Skip to content
Sean Baxter edited this page May 15, 2016 · 1 revision

Usage tips

  • Always compile with -Xptxas="-v". This is a flag to the PTX assembler asking for verbose output.

ptxas info : Compiling entry function 'ZN4mgpu16launch_box_cta_kINS_15launch_params_tILi16ELi1ELi1ELi0EEEZ13simple_reduceILi16EPiS4_EvT0_T1_RNS_9context_tEEUnvdl2_PFvPiPiRN4mgpu9context_tEE13simple_reduceILi16EPiPiE1_PiPiEEvT0' for 'sm_35' ptxas info : Function properties for ZN4mgpu16launch_box_cta_kINS_15launch_params_tILi16ELi1ELi1ELi0EEEZ13simple_reduceILi16EPiS4_EvT0_T1_RNS_9context_tEEUnvdl2_PFvPiPiRN4mgpu9context_tEE13simple_reduceILi16EPiPiE1_PiPiEEvT0 0 bytes stack frame, 0 bytes spill stores, 0 bytes spill loads ptxas info : Used 8 registers, 64 bytes smem, 336 bytes cmem[0]

  This is the ptx verbose output for the intra-CTA reducer in the tutorial `tut_02_cta_launch.cu`. It only uses 8 registers and 64 bytes of shared memory. Occupancy is limited by max threads per SM (2048 on recent architectures), which means the user should increase grain size `vt` to do more work per thread. 
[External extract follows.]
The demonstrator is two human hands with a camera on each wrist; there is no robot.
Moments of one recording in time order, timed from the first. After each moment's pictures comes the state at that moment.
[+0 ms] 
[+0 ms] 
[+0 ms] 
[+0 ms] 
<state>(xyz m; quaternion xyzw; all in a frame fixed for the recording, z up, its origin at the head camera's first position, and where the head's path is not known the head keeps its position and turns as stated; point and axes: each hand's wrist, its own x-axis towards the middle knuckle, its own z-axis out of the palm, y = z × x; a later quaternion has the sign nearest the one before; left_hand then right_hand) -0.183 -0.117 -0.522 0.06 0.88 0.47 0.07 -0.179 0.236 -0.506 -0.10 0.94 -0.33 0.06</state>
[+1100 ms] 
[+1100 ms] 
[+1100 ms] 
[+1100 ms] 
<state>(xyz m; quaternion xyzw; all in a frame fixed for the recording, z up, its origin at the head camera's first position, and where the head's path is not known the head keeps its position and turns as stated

  If the PTX assembler's output lists any byte's spilled, it is likely that the kernel is attempting to dynamically index an array that was intended to sit in register. Only random-access memories like shared, local and device memory support random access. Registers must be accessed by name, so array accesses must be made with static indices, either hard-coded or produced from the indices of compile-time unrolled loops. CUDA has its own mechanism `#pragma unroll` for unrolling loops. Unfortunately this mechanism is just a hint, and the directive can be applied to many kinds of loops that do not unroll. Use moderngpu's `iterate<>` template to guarantee loop unrolling.